### [Try it]
Below are the records; restate all of them word for word.

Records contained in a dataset

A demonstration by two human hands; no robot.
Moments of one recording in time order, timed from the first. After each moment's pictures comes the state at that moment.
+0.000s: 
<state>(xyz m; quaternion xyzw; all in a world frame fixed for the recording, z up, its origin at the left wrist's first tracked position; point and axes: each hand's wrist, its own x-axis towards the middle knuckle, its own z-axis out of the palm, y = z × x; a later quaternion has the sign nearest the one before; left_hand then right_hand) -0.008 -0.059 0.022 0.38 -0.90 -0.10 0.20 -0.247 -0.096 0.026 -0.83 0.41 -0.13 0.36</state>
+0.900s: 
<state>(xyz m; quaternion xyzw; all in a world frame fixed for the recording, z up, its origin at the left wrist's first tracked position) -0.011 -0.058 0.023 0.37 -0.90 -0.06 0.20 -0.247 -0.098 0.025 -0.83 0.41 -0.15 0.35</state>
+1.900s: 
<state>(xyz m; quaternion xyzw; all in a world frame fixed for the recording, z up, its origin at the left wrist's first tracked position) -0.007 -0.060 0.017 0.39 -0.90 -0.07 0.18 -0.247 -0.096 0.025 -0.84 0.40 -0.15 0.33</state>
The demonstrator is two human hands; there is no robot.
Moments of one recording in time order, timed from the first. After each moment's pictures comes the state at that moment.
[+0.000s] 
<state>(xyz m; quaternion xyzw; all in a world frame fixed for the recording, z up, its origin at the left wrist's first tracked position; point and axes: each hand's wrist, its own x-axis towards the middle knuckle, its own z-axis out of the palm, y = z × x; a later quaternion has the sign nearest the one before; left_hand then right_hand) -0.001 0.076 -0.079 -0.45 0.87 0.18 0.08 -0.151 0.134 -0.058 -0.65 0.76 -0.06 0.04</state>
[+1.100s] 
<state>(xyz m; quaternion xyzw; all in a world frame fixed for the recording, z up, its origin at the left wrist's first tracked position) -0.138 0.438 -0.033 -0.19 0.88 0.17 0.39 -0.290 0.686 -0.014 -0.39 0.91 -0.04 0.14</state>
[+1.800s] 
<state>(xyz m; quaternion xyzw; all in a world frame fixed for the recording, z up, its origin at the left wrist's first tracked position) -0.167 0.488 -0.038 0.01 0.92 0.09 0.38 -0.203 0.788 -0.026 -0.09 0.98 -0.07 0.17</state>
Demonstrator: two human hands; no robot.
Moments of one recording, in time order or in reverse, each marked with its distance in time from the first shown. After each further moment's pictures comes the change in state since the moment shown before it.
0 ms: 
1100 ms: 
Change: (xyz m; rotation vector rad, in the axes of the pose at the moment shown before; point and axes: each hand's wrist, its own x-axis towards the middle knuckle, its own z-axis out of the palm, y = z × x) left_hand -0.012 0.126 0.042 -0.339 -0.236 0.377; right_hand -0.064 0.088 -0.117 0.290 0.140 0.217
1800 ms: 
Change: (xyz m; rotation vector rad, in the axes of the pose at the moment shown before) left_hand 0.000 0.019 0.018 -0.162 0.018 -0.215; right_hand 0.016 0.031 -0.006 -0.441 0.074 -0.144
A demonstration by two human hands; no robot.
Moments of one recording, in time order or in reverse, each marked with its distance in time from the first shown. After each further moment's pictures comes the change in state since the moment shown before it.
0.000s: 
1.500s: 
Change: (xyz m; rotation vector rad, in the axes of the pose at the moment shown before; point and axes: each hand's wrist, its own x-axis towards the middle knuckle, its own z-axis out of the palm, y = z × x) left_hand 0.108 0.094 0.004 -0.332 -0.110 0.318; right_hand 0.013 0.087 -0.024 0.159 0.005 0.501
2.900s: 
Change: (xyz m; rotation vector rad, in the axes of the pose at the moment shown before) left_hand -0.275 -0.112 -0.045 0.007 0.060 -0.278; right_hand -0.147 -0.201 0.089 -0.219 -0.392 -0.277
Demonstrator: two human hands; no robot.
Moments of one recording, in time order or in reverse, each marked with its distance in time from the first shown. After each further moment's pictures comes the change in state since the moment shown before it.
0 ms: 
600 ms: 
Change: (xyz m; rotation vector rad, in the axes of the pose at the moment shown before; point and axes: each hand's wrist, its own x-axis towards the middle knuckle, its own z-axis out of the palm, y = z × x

### [Reply to the exercise]
A demonstration by two human hands; no robot.
Moments of one recording in time order, timed from the first. After each moment's pictures comes the state at that moment.
+0.000s: 
<state>(xyz m; quaternion xyzw; all in a world frame fixed for the recording, z up, its origin at the left wrist's first tracked position; point and axes: each hand's wrist, its own x-axis towards the middle knuckle, its own z-axis out of the palm, y = z × x; a later quaternion has the sign nearest the one before; left_hand then right_hand) -0.008 -0.059 0.022 0.38 -0.90 -0.10 0.20 -0.247 -0.096 0.026 -0.83 0.41 -0.13 0.36</state>
+0.900s: 
<state>(xyz m; quaternion xyzw; all in a world frame fixed for the recording, z up, its origin at the left wrist's first tracked position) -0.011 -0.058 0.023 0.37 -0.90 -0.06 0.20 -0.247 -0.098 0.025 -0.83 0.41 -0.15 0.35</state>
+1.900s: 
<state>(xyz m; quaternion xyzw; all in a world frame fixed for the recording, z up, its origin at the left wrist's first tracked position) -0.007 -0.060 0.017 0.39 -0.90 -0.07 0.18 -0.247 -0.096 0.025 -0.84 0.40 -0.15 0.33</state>
The demonstrator is two human hands; there is no robot.
Moments of one recording in time order, timed from the first. After each moment's pictures comes the state at that moment.
[+0.000s] 
<state>(xyz m; quaternion xyzw; all in a world frame fixed for the recording, z up, its origin at the left wrist's first tracked position; point and axes: each hand's wrist, its own x-axis towards the middle knuckle, its own z-axis out of the palm, y = z × x; a later quaternion has the sign nearest the one before; left_hand then right_hand) -0.001 0.076 -0.079 -0.45 0.87 0.18 0.08 -0.151 0.134 -0.058 -0.65 0.76 -0.06 0.04</state>
[+1.100s] 
<state>(xyz m; quaternion xyzw; all in a world frame fixed for the recording, z up, its origin at the left wrist's first tracked position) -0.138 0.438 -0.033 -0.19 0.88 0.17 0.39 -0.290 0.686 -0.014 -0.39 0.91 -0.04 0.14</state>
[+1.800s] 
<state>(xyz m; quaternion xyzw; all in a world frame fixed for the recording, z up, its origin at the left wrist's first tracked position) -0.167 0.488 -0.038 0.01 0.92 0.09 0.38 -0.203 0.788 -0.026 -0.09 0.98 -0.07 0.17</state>
Demonstrator: two human hands; no robot.
Moments of one recording, in time order or in reverse, each marked with its distance in time from the first shown. After each further moment's pictures comes the change in state since the moment shown before it.
0 ms: 
1100 ms: 
Change: (xyz m; rotation vector rad, in the axes of the pose at the moment shown before; point and axes: each hand's wrist, its own x-axis towards the middle knuckle, its own z-axis out of the palm, y = z × x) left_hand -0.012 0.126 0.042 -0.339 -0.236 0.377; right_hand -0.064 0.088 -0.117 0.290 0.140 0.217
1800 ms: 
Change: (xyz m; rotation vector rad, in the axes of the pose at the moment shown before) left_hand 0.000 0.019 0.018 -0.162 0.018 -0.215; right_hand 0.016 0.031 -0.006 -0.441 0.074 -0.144
A demonstration by two human hands; no robot.
Moments of one recording, in time order or in reverse, each marked with its distance in time from the first shown. After each further moment's pictures comes the change in state since the moment shown before it.
0.000s: 
1.500s: 
Change: (xyz m; rotation vector rad, in the axes of the pose at the moment shown before; point and axes: each hand's wrist, its own x-axis towards the middle knuckle, its own z-axis out of the palm, y = z × x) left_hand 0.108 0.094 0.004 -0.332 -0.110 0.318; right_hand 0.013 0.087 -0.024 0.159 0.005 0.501
2.900s: 
Change: (xyz m; rotation vector rad, in the axes of the pose at the moment shown before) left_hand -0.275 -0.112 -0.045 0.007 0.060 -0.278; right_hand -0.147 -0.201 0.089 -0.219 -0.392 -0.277
Demonstrator: two human hands; no robot.
Moments of one recording, in time order or in reverse, each marked with its distance in time from the first shown. After each further moment's pictures comes the change in state since the moment shown before it.
0 ms: 
600 ms: 
Change: (xyz m; rotation vector rad, in the axes of the pose at the moment shown before; point and axes: each hand's wrist, its own x-axis towards the middle knuckle, its own z-axis out of the palm, y = z × x

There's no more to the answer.